Records from a collection
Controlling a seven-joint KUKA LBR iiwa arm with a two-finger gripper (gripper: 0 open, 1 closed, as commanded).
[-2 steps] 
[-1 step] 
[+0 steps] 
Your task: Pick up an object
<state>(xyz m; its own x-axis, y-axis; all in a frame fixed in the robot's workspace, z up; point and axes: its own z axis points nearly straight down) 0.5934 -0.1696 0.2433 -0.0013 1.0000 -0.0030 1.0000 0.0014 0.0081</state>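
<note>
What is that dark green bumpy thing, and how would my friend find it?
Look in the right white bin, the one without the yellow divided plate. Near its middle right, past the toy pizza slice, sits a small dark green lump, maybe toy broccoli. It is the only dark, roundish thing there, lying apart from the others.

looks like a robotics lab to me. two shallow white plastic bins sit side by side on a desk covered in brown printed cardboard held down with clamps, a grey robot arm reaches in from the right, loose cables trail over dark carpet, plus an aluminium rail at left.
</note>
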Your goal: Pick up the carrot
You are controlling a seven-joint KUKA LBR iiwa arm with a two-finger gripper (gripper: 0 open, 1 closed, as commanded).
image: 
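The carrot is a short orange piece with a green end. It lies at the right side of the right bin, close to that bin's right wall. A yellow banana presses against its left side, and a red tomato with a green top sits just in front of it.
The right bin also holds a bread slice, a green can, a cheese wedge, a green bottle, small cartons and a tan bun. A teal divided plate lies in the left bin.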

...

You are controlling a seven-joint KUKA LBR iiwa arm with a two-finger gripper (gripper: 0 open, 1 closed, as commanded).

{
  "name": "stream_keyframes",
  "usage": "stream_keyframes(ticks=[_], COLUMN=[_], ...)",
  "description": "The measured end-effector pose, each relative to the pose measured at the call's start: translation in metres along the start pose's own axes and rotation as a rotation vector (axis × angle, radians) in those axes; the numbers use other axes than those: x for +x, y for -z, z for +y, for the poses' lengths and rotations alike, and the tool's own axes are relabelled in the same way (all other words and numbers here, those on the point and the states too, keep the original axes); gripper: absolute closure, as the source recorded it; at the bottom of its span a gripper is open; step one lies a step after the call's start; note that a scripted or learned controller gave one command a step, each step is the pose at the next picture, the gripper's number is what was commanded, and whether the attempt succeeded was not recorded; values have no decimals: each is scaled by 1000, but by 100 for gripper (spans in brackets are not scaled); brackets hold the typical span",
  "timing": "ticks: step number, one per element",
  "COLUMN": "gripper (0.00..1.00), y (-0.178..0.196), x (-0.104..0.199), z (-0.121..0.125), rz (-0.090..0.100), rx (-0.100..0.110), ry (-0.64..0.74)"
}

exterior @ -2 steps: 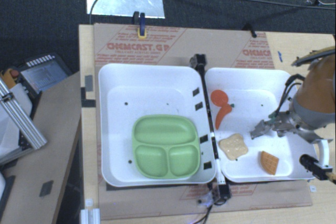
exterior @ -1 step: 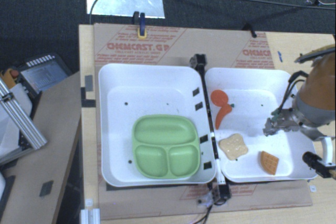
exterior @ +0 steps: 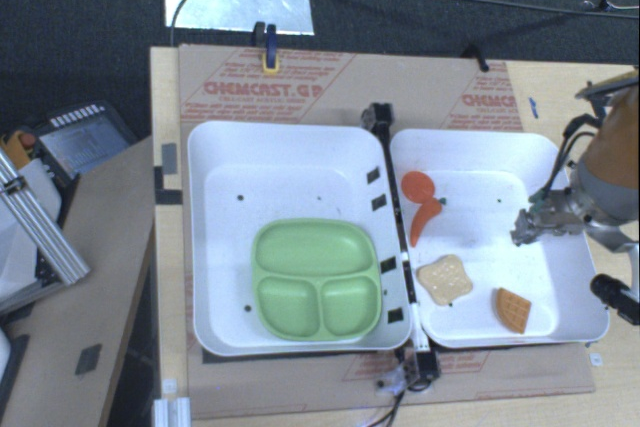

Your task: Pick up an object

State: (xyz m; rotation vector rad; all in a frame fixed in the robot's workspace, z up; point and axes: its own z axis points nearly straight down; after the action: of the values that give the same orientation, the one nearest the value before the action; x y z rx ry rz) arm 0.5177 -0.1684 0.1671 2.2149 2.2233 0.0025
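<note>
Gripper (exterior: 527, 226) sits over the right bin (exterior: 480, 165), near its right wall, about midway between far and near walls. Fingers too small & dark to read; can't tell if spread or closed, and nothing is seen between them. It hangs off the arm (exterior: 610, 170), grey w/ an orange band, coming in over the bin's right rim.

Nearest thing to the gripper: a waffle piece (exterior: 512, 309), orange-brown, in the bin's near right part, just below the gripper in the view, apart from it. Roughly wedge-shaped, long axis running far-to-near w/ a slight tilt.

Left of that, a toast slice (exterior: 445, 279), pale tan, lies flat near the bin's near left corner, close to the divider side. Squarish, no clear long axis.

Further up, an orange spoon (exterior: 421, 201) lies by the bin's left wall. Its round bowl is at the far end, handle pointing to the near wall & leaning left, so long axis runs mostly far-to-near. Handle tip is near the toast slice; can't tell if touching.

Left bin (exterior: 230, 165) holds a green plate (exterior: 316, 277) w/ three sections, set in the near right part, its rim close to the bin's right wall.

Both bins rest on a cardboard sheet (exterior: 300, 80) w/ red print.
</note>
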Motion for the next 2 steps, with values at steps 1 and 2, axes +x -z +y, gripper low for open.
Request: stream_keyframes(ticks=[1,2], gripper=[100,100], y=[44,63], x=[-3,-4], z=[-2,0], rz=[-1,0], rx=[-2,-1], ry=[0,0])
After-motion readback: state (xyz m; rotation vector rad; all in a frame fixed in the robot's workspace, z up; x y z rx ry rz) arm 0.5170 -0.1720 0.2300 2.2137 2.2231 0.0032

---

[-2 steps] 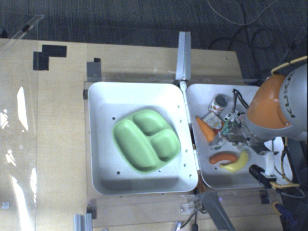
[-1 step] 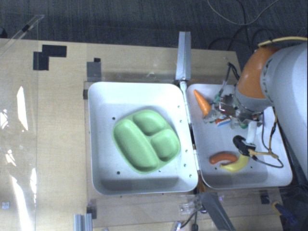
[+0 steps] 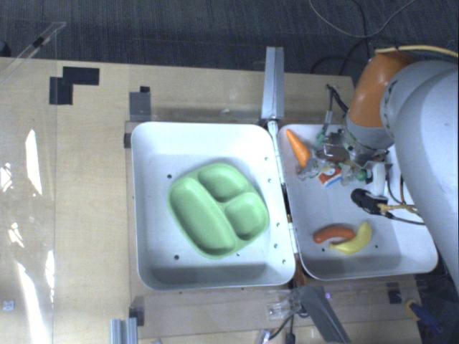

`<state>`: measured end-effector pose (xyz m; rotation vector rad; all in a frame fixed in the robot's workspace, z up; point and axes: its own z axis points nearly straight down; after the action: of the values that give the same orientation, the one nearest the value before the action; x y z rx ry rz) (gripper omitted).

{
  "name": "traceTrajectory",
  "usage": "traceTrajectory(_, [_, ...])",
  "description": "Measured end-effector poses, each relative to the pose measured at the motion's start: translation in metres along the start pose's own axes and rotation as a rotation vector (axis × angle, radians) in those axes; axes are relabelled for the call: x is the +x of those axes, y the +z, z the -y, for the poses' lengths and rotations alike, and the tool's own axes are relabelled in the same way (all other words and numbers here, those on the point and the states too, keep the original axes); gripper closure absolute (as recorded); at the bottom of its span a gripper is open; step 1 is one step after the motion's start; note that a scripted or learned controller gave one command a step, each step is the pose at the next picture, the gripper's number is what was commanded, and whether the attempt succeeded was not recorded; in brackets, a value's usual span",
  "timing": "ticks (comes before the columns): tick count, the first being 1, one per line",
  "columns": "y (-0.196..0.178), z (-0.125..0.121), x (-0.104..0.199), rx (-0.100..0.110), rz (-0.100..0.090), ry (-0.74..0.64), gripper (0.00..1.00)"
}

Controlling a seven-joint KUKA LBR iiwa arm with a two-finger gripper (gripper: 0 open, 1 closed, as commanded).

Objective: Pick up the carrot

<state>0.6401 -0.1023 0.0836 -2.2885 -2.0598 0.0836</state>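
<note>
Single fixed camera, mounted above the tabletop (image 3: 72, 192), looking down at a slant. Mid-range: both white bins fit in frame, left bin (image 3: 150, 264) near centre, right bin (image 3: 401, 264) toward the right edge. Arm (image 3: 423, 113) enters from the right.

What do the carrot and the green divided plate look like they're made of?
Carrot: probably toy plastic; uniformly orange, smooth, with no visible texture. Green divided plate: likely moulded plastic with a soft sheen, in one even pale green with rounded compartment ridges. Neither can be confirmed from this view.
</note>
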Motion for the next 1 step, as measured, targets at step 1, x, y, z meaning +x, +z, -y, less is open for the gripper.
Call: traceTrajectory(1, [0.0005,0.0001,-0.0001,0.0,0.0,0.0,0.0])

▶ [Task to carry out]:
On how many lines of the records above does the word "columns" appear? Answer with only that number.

▶ [Task result]:
2